The disc drive employs a method of recovering data from a magnetic storage device. The magnetic storage device includes a plurality of components including a disc for storing data. The disc has at least one track in which includes a plurality of sectors for storing data. The storage device also has a transducer for reading and writing data to the surface of the disc. The method for recovering data includes sensing various disturbances to the disc drive, and detecting a read error in the data of at least one sector of said plurality of sectors. A read error recovery procedure is implemented based on sensing a disturbance to the disc drive. The read error recovery procedure which is implemented is associated with the sensed disturbance.
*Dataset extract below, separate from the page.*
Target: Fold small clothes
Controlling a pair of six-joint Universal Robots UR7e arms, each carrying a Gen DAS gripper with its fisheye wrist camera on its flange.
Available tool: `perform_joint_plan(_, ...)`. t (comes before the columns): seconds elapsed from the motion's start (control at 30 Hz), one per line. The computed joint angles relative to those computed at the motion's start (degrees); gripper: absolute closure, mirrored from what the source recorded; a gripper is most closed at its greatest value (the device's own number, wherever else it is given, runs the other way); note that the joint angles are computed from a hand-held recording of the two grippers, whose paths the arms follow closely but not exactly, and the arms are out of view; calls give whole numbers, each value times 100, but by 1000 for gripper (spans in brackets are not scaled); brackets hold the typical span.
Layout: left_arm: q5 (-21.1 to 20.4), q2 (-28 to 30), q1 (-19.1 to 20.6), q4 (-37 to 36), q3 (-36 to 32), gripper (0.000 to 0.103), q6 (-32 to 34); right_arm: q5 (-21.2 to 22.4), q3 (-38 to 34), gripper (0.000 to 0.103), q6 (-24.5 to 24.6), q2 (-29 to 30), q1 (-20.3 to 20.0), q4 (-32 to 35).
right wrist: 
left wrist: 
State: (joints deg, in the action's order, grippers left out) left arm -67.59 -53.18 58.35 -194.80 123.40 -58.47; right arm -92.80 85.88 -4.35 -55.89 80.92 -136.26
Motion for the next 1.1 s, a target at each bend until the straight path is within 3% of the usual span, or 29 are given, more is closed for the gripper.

Implementing the corrective procedures or a read error recovery procedure includes selecting a grouping of corrective actions from a plurality of groups of corrective actions associated with a particular sensor. Each group of corrective actions is associated with a particular sensed disturbance.
Advantageously, the present invention provides a method and apparatus for optimizing the read/write channel error recovery process in a disc drive. The data recovery procedure eliminates individual data recovery procedures that have a low probability of resulting in correction. In addition, the corrective procedure reduces the time required to recover from read errors. Another advantage includes an error recovery procedure which adapts to the various conditions causing the read and write errors.